Many of mathematical problems arising in the areas of economics and industrial engineering can be formulated as discrete optimization problems. In this lecture, we pick up integer programming problems, network programming problems, and combinatorial optimization problems. We explain the mathematical structures of the solution sets of the problems, and connection with combinatorics.

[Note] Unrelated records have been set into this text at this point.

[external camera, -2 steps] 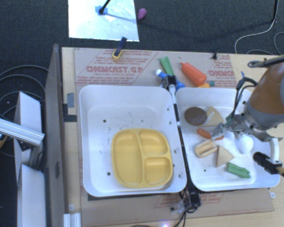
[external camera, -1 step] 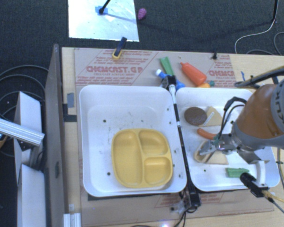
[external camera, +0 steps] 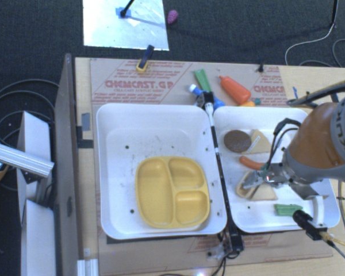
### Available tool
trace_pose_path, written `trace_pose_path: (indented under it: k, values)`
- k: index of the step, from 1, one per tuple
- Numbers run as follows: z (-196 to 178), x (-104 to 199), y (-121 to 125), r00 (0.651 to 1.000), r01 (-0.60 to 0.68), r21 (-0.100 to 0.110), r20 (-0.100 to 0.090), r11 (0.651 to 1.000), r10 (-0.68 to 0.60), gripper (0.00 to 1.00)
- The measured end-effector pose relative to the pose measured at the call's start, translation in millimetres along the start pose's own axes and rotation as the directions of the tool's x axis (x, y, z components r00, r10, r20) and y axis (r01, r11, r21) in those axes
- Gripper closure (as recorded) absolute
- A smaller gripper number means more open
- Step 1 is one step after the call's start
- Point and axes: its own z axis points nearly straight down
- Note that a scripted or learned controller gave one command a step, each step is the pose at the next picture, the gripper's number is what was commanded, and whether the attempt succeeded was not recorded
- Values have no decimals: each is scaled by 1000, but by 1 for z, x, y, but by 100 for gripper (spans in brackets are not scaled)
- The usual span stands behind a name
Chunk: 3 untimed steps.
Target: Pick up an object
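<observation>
My pincer (external camera: 254, 181) sits low in the right bin (external camera: 333, 211), touching the tan wedge (external camera: 259, 192); whether it grips, I cannot tell; the flat wedge may slip sideways.

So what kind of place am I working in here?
Likely a robotics lab bench, not a kitchen: two white bins on a board, a yellow tray and toy-like food such as a carrot, loose cables on dark carpet.

Dark carpet floor (external camera: 247, 16); shiny metal sheet (external camera: 123, 16) on it; coiled black cables (external camera: 11, 105) left.
</observation>
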Motion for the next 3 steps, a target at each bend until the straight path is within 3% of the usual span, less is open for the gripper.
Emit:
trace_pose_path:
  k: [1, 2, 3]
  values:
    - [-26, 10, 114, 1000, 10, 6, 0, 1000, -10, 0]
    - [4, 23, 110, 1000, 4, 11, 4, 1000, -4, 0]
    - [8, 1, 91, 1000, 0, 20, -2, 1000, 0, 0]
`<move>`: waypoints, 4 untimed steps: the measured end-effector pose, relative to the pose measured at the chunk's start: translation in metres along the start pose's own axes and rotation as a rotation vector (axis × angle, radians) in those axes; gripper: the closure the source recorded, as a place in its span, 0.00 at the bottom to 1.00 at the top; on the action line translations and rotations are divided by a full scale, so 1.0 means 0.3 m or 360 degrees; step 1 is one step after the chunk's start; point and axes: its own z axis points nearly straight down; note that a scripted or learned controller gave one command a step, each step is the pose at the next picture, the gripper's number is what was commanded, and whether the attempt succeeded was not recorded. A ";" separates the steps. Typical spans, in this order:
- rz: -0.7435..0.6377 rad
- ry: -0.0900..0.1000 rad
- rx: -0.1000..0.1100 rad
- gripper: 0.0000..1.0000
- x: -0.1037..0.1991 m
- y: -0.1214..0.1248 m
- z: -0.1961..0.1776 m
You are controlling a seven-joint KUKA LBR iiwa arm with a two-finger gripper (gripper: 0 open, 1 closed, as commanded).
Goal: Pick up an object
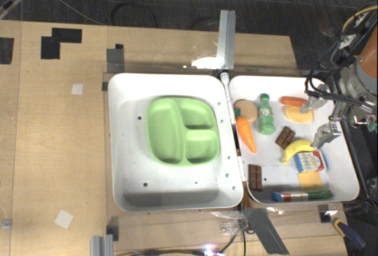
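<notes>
My gripper hangs over the right side of the right bin, open, with bare bin floor between its fingers. One fingertip is over a yellow-orange slice; the other is just right of a banana. A red sausage lies behind the slice. Further left are a green bottle, a brown chocolate piece, a carrot and a tan potato-like lump.
The left bin holds a green divided plate. Near the right bin's front lie a white packet, a yellow block, a second chocolate bar and coloured markers. A metal post stands behind the bins.
</notes>
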 end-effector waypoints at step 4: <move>0.0103 -0.0049 0.0009 1.00 0.082 -0.041 0.596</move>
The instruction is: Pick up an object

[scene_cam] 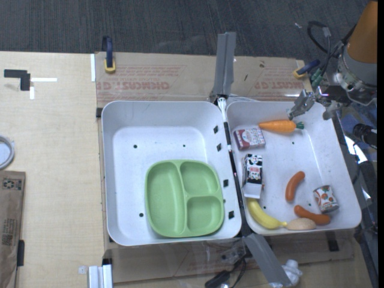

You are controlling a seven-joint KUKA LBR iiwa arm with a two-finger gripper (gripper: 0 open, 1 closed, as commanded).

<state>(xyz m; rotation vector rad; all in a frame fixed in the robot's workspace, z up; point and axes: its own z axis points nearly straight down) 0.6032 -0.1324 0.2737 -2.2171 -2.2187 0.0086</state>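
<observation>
Right bin [336, 131], contents: carrot [277, 125] at 12 o'clock; red carton [248, 138] at 10; cow-print milk carton [254, 171] at 9; banana [263, 215] at 7; pale bun [300, 224] at 6; two sausages, one upright near centre [293, 185], one lying at 5 [311, 214]; small can [324, 198] at 4.

Left bin [120, 161]: green divided plate [185, 197], lower centre.

Gripper [302, 105]: at the right bin's 1 o'clock rim, just above and to the right of the carrot's leafy end, nothing between its tips; whether the claw is spread or pressed together cannot be told.

Risks, as judged:
- Carrot is the nearest target; it tapers and rolls, so a close across the narrow end likely squirts it free.
- Bin's far wall is close; a descent here may strike the rim.
- Leafy end offers poor purchase.
</observation>
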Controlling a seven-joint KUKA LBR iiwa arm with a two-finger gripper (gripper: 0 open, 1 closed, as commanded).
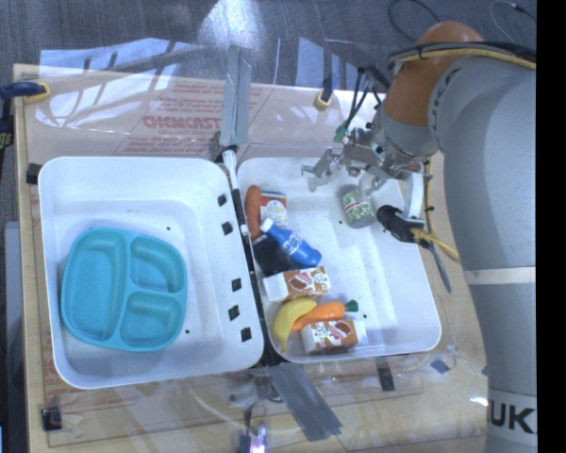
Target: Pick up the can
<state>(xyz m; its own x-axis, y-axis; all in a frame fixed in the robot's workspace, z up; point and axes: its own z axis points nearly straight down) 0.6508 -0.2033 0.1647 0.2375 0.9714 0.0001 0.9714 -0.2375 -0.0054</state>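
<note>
The can (357, 207) is small, grey-green with a pale label, and lies tilted in the far right part of the right bin (410, 291). My gripper (360, 179) hangs directly over it, under the orange-banded wrist, with its tip at the can's upper end. Whether the can touches the bin floor or is lifted I cannot tell. The gripper's body hides the can's top.
Along the right bin's left side lie an orange sausage (254, 210), a blue bottle (293, 245), a small carton (307, 281), a banana (289, 319), a carrot (323, 313) and a juice box (331, 336). A teal divided plate (123, 289) sits in the left bin (52, 182).
</note>
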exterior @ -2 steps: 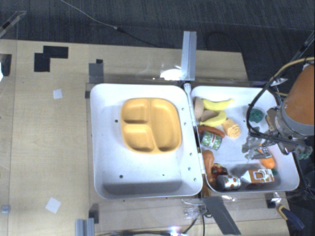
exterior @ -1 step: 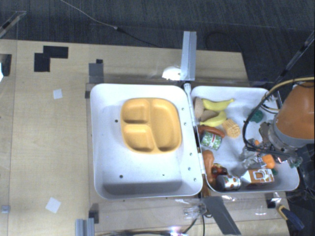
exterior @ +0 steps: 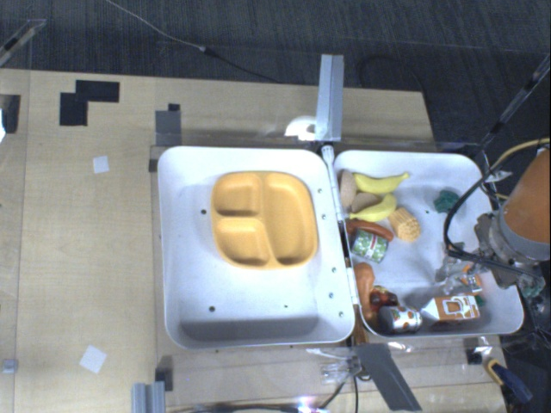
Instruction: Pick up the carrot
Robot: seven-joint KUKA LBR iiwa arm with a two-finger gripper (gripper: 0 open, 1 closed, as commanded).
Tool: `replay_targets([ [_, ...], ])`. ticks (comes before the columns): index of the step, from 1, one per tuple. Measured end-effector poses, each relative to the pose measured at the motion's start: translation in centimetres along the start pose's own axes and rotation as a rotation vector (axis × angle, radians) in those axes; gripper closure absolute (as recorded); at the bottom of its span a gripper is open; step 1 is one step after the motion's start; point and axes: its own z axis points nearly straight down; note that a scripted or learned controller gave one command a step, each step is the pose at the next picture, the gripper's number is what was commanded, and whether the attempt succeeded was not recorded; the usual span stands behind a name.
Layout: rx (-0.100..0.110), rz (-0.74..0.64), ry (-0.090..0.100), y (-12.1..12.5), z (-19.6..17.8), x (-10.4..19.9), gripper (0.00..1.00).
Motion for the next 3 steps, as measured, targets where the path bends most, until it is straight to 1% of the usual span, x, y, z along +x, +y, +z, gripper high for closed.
replay_targets([
  [1,0.001,0.306,-0.008,5.1,1.2,-3.7,1.0],
  [2,0.004,0.248,-0.003,0.0,1.1,-0.1,1.0],
  [3,0.001,0.407,-0.001,0.1,-2.5,0.8,1.0],
])
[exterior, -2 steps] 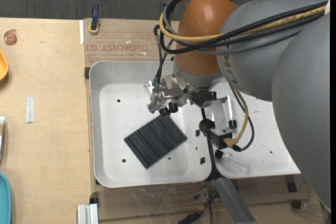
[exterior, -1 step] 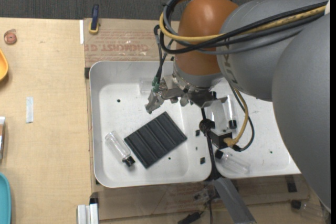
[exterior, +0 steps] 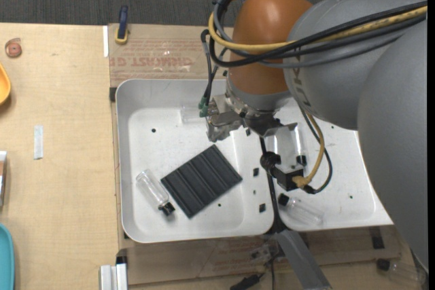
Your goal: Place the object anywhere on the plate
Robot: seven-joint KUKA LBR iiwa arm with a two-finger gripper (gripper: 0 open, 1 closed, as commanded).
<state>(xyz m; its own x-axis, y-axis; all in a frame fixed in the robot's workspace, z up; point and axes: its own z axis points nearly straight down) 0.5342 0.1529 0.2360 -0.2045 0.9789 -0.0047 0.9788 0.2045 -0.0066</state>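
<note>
A dark ribbed rectangular plate (exterior: 202, 180) lies slantwise on the floor of the left bin (exterior: 136, 112). Just left of it lies a small clear bottle (exterior: 153, 191) with a black cap, close to the plate's lower left corner. My gripper (exterior: 221, 124) hangs under the orange wrist over the back right part of the left bin, above and apart from the plate's far corner. The wrist body hides its tip. Another clear object (exterior: 303, 212) rests at the front of the right bin (exterior: 353, 214).
The bulky grey arm (exterior: 367, 64) covers most of the right bin. Cables and a black connector (exterior: 285, 176) dangle over the wall between the bins. A blue clamp (exterior: 122, 22) holds cardboard behind the left bin. Wooden benchtop (exterior: 54, 146) lies to the left.
</note>
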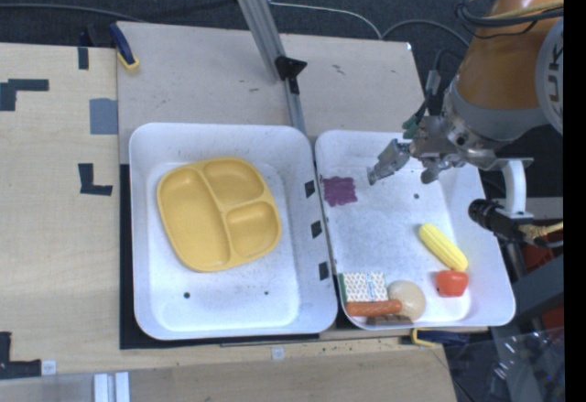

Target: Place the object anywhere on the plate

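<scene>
- the step in hand is judged to be the reach before any pick: nothing is seen between the fingers of the gripper (403,164), and the yellow plate (219,212) in the left bin (146,235) bears no object yet.
- the jaws are seen slightly apart and gripping nothing, poised over the upper part of the right bin (485,299).
- the candidate objects are all found in the right bin: a purple piece (340,190) just left of the gripper, a corn cob (443,246), a red-orange piece (450,282), a pale round item (407,298), an orange sausage-like piece (373,307) and a patterned block (364,285) near the front edge.
- the purple piece is judged the nearest target; a short move left and a descent would be called for, then a carry across the divide to the plate.
- the arm (513,52) is reached in from the right, with the wrist bent down and the fingers angled toward the lower left.
</scene>
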Available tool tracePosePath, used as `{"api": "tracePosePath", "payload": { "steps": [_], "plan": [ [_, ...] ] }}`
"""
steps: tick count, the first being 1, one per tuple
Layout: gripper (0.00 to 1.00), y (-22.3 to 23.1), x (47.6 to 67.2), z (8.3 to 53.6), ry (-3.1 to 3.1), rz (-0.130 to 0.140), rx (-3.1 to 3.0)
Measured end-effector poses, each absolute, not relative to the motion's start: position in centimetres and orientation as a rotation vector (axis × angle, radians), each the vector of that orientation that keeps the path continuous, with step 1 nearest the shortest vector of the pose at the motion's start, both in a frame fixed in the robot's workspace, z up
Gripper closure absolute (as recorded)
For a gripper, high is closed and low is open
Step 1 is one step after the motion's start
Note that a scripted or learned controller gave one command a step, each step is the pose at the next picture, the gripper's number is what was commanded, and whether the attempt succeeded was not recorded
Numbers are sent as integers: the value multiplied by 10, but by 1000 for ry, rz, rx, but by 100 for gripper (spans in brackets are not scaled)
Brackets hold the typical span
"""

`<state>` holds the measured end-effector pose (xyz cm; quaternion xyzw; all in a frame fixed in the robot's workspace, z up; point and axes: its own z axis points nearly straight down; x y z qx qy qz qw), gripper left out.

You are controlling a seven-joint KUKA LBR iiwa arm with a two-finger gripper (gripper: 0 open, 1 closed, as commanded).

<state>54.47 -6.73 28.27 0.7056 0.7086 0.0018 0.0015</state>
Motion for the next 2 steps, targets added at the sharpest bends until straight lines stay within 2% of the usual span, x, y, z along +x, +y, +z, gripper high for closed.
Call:
{"api": "tracePosePath", "payload": {
  "steps": [1,2],
  "plan": [
    [0,-53,659,384,2221,9,2210],
    [0,-46,674,544,2221,8,2212]
  ]
}}
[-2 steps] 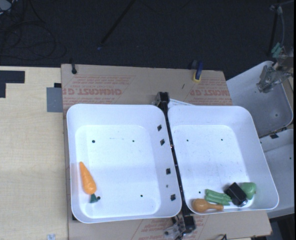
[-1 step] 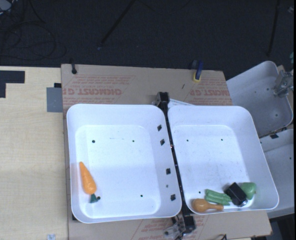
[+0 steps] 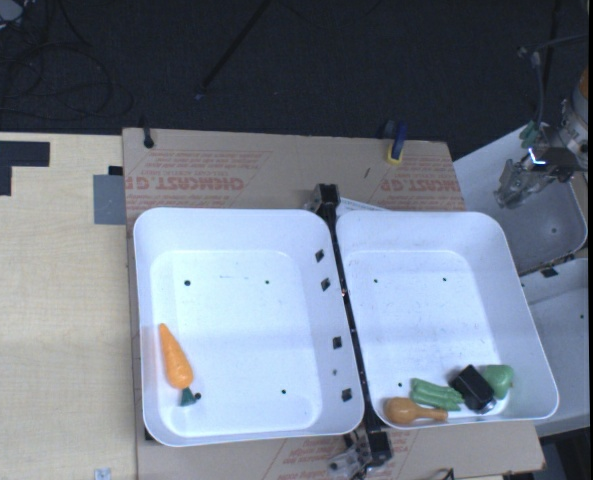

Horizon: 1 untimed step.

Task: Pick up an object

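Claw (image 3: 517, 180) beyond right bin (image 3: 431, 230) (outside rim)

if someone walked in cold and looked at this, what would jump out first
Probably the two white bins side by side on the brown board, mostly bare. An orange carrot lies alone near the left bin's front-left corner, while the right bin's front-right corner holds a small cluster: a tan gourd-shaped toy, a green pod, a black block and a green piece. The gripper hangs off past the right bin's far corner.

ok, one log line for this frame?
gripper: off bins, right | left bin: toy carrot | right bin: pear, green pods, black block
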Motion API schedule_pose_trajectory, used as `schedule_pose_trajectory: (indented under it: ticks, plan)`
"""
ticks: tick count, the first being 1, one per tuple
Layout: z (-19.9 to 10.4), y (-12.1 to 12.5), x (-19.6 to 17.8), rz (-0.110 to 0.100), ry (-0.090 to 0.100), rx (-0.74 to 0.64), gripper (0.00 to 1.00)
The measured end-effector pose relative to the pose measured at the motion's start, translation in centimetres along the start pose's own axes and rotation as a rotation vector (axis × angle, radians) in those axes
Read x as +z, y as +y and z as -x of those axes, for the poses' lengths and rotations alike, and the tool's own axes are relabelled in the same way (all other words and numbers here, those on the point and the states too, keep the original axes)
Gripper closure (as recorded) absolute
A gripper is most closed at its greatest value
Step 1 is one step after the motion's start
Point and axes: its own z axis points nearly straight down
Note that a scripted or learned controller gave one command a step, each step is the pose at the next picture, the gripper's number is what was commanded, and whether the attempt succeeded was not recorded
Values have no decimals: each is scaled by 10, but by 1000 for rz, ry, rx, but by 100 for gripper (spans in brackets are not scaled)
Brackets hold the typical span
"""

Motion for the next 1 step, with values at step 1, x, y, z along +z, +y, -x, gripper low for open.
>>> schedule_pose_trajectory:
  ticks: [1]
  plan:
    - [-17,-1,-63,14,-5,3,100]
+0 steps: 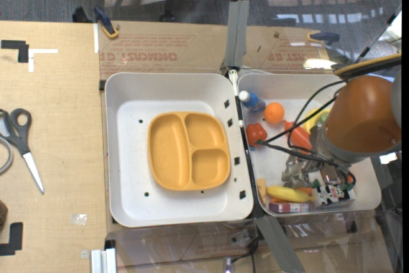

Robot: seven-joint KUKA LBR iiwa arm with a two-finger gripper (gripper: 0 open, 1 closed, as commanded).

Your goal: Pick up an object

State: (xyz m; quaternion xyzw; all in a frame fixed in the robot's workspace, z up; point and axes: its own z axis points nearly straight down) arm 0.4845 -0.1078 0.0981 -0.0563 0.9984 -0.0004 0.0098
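Observation:
My gripper [299,172] hangs low in the right bin [367,204], just above a yellow banana [287,192] that lies near the front wall. The arm's orange band [363,115] covers the right part of that bin. Around the gripper lie a red pepper-like piece [300,136], a red rounded object [256,133], an orange ball [274,112], a small blue and white bottle [249,100] and a yellow-green item [317,118]. A flat purple and red box [291,206] rests in front of the banana. Nothing is visibly held.
The left bin [121,137] holds a yellow divided plate [189,151]. A small multicoloured box [332,192] sits to the right of the gripper. Scissors [24,144] lie on the wooden bench at the far left. Black cables [281,145] run across the right bin.

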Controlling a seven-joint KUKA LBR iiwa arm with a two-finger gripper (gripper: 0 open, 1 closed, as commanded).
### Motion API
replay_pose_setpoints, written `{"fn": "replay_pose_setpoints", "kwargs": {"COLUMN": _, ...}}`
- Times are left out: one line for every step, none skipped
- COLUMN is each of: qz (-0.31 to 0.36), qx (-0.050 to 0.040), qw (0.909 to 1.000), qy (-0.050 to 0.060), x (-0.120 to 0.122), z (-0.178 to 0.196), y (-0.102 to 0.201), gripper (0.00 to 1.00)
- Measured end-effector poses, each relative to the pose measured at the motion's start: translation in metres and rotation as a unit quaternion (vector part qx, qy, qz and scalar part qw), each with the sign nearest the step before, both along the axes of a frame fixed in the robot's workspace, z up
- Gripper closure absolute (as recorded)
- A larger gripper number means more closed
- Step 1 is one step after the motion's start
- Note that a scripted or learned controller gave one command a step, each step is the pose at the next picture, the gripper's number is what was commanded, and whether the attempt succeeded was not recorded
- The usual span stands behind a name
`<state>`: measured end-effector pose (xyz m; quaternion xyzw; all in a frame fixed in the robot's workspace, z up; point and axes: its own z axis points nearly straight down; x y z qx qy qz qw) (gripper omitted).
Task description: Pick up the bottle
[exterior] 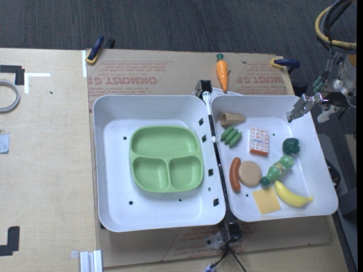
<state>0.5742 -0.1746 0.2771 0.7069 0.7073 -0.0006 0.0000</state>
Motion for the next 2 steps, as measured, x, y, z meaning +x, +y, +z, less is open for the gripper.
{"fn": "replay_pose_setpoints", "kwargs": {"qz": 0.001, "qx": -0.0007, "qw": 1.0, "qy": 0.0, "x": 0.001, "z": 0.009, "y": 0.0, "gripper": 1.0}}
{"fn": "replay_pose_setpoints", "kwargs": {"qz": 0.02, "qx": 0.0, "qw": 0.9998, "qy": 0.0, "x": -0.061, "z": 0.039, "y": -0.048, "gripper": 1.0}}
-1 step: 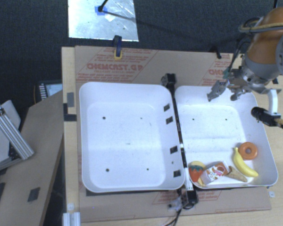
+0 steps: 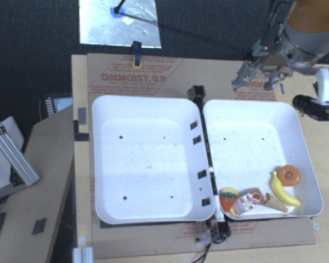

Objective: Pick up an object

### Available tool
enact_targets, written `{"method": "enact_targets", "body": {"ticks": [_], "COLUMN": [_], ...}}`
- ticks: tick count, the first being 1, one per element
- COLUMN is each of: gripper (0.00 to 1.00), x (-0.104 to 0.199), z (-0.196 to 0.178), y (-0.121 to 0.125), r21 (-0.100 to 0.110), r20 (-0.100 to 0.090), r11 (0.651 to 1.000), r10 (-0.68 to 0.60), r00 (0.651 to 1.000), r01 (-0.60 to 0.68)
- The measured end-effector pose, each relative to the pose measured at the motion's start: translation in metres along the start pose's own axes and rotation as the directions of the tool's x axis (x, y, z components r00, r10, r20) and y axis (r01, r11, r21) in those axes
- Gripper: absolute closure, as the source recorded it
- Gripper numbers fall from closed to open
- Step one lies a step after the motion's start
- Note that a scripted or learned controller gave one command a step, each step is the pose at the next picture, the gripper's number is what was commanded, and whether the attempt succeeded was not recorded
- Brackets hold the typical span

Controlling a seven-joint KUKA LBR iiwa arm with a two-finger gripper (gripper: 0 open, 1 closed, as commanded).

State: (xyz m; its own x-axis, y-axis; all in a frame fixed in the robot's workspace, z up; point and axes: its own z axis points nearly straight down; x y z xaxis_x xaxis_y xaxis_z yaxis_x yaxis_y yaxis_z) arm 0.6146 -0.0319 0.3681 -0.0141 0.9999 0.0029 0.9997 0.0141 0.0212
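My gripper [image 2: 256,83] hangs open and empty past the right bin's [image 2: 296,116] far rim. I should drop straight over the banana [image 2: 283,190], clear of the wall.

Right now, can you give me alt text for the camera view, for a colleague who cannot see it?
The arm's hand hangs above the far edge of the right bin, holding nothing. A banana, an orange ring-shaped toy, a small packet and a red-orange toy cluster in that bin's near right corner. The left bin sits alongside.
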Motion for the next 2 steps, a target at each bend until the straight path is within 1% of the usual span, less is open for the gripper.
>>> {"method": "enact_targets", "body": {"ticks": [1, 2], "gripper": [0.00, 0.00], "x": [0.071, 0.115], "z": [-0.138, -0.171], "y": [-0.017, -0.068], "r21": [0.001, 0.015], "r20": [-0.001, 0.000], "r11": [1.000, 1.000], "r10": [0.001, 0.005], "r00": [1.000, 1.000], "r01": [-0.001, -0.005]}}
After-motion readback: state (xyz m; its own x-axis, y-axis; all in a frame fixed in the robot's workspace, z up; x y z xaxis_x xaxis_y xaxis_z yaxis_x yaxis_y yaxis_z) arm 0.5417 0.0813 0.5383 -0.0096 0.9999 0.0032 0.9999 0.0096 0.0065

We also review various algorithms for discrete optimization problems.
The objective is to let students learn skills which is necessary to solve discrete optimization problems.

### Student learning outcomes

By the end of this course, students will be able to:
・Understand fundamental properties of discrete optimization problems.
・Understand fundamental properties of the branch and bound method.
・Understand fundamental properties of typical approximation algorithms.
・Understand fundamental properties of typical heuristics.

### Keywords

discrete optimization problem, integer programming problem, combinatorial optimization problem, the branch and bound method, approximation algorithms, heuristics.

### Competencies that will be developed

 ✔ Specialist skills Intercultural skills Communication skills Critical thinking skills Practical and/or problem-solving skills

### Class flow

In each class we give a lecture and assign some exercise problems if needed.

### Course schedule/Required learning

Course schedule Required learning
Class 1 fundamental properties of discrete optimization problems. understand the contents of each class
Class 2 algorithm and complexity
Class 3 overview of linear programming and the duality theorem
Class 4 relaxation method
Class 5 Lagrange relaxation and subgradient method
Class 6 enumerative method
Class 7 linear relaxation problem
Class 8 branch and bounds method
Class 9 dual simplex method
Class 10 additive lower bounds
Class 11 approximation algorithm
Class 12 randomized algorithm
Class 13 heuristics
Class 14 introduction to complexity theory
Class 15 summary

### Out-of-Class Study Time (Preparation and Review)

To enhance effective learning, students are encouraged to spend approximately 100 minutes preparing for class and another 100 minutes reviewing class content afterwards (including assignments) for each class.
They should do so by referring to textbooks and other course material.

None required

### Reference books, course materials, etc.

Course materials will be provided as needed.

### Assessment criteria and methods

Evaluation based on reports

### Related courses

• IEE.B433 ： Advanced Topics in Mathematical Economics

### Prerequisites (i.e., required knowledge, skills, courses, etc.)

No prerequisites are necessary, but enrollment in related courses is desirable.